TASK DETAILS: The job is to find each line of the records below that includes the word "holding" and copy it.
BEGIN
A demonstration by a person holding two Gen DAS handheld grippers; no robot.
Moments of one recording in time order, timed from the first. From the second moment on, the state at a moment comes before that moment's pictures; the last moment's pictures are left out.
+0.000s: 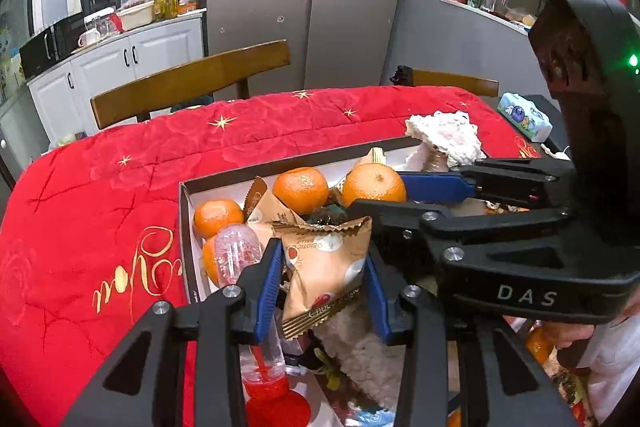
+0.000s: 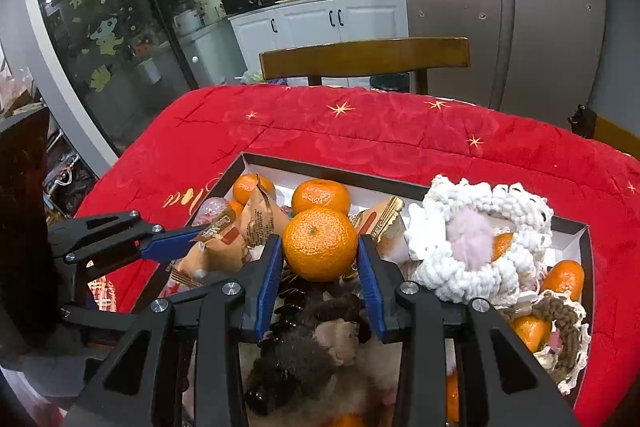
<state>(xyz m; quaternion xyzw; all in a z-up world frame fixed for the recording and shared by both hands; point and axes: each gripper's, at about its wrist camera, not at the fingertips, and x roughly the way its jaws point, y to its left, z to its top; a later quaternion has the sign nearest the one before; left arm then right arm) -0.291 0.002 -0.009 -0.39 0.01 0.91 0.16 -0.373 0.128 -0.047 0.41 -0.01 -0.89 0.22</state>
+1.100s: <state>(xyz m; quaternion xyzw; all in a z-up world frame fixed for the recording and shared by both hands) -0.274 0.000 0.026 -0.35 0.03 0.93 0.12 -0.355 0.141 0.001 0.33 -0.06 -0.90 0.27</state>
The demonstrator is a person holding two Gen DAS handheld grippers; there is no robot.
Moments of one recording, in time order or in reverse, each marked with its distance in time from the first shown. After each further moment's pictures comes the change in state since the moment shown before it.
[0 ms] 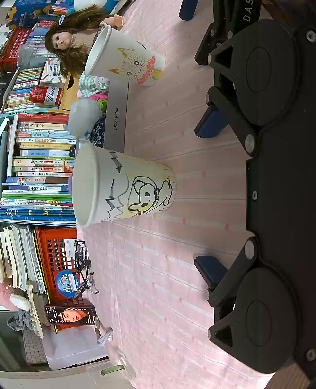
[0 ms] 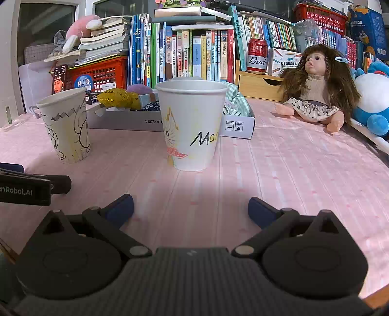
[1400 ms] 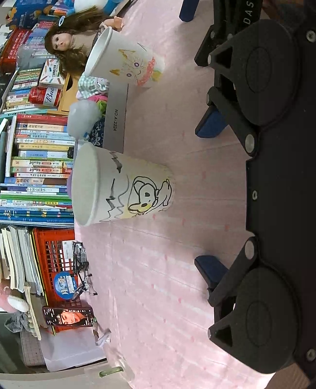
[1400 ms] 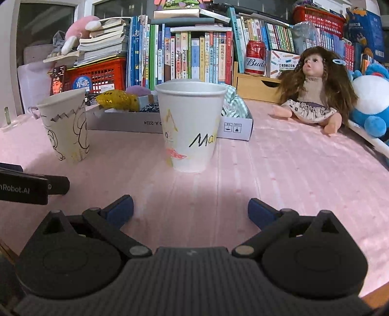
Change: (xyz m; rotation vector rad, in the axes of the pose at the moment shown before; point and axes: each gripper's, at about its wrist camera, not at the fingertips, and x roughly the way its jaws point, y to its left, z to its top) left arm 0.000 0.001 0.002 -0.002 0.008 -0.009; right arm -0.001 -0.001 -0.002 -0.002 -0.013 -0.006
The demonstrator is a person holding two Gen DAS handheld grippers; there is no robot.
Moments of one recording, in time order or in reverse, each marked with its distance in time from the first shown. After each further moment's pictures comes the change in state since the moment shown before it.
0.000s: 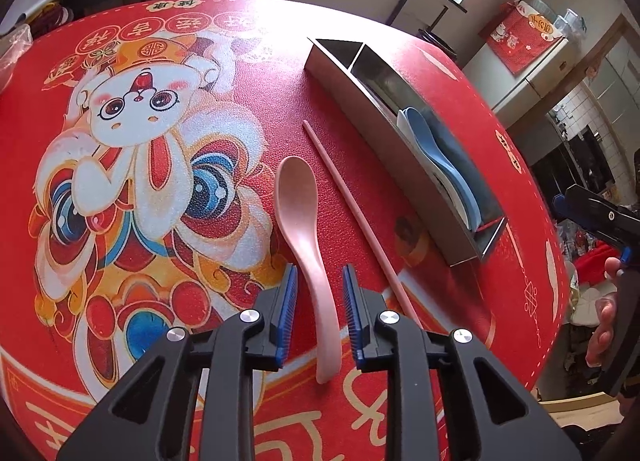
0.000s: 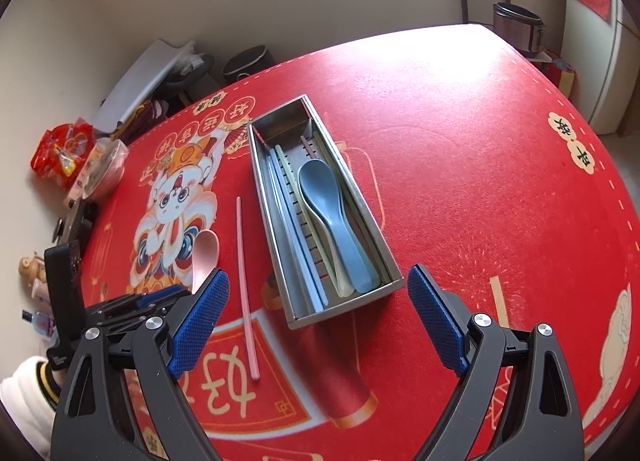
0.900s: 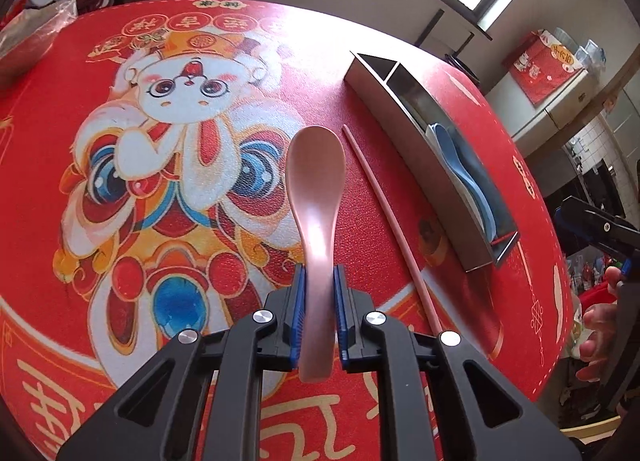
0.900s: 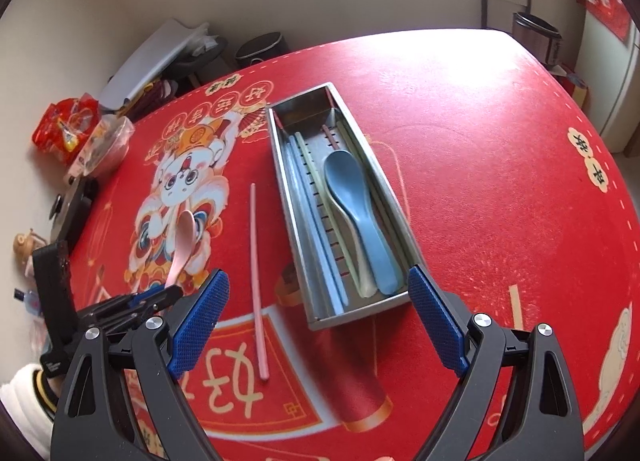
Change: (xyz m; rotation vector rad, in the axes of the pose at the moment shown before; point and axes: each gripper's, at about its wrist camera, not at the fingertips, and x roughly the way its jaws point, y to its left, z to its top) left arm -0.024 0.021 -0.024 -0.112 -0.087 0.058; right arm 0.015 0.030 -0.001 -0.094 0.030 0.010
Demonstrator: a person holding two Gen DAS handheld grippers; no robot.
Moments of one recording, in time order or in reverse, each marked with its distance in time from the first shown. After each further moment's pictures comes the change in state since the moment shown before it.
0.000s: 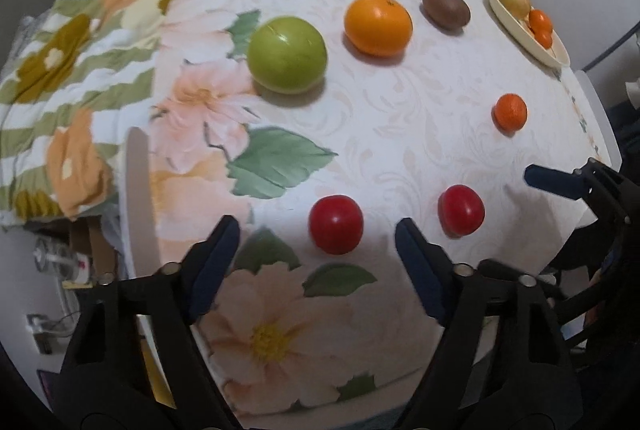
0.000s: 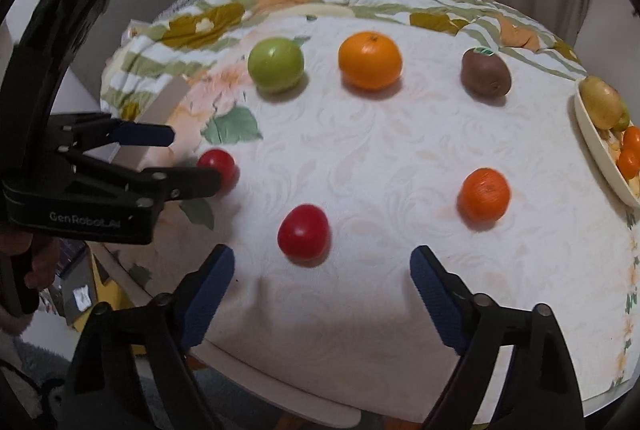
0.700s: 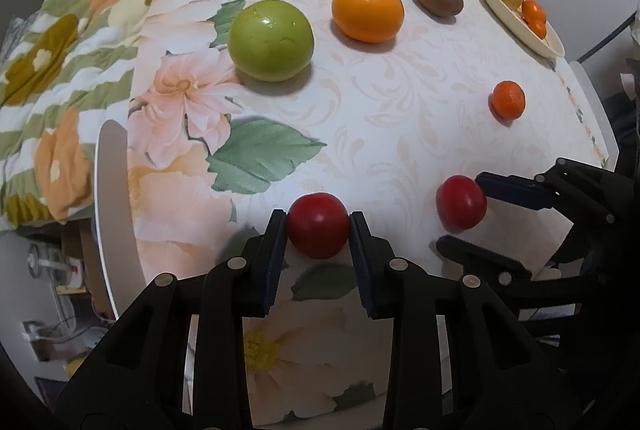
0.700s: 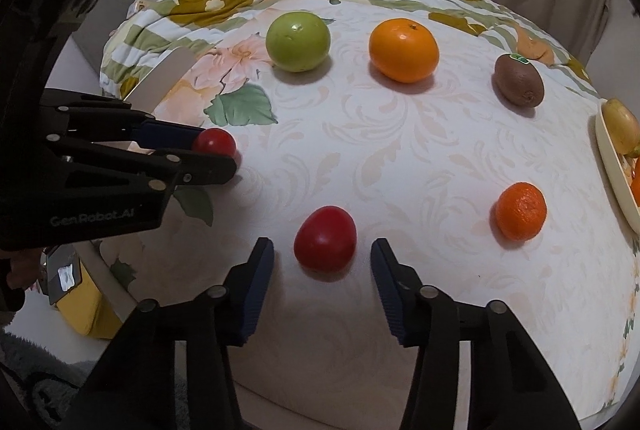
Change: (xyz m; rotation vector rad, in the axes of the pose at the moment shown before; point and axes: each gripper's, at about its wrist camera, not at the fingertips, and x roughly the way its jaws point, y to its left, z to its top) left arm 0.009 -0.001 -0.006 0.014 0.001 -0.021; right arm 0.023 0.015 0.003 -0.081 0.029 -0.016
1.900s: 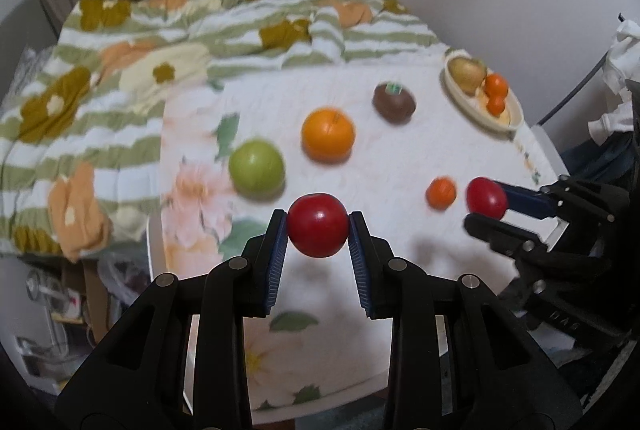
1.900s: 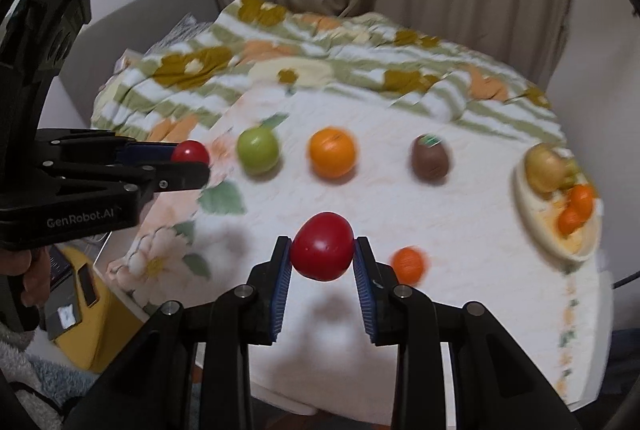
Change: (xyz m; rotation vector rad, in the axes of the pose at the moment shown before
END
ANSWER SPACE:
A demonstration by a person holding two Gen DAS handheld grippers; no robot.
The demonstrator is a person holding two Gen DAS handheld grippers; there is no robot.
The demonstrator is a person holding two Gen DAS handheld grippers; there is no robot.
Demonstrator: a person holding two Gen DAS handheld grippers; no robot.

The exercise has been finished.